#### Dataset section
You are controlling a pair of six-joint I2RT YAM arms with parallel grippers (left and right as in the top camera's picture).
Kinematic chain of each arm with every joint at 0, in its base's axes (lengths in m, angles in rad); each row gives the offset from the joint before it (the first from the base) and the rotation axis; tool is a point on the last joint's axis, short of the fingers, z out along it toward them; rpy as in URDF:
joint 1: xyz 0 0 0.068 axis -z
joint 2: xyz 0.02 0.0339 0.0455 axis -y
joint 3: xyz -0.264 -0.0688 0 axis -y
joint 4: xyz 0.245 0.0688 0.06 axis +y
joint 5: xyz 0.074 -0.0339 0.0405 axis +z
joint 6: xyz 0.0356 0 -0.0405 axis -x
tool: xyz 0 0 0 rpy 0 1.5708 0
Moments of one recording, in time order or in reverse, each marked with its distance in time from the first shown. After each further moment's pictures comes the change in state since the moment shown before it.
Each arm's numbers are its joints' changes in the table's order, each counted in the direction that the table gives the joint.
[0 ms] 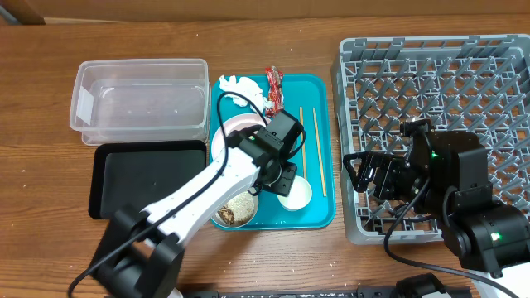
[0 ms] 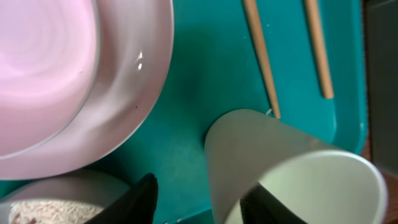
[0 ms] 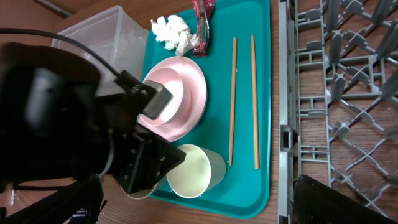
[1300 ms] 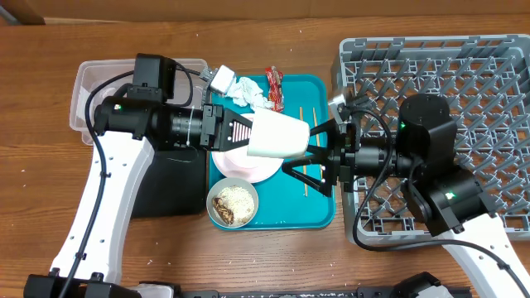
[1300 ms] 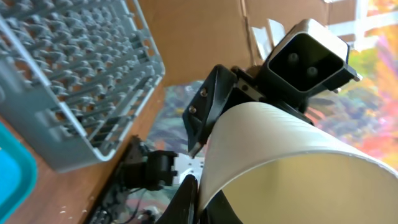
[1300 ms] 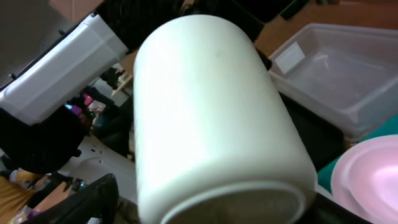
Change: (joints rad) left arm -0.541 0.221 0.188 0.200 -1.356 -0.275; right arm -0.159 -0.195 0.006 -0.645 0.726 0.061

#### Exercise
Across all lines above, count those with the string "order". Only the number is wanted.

#### Result
2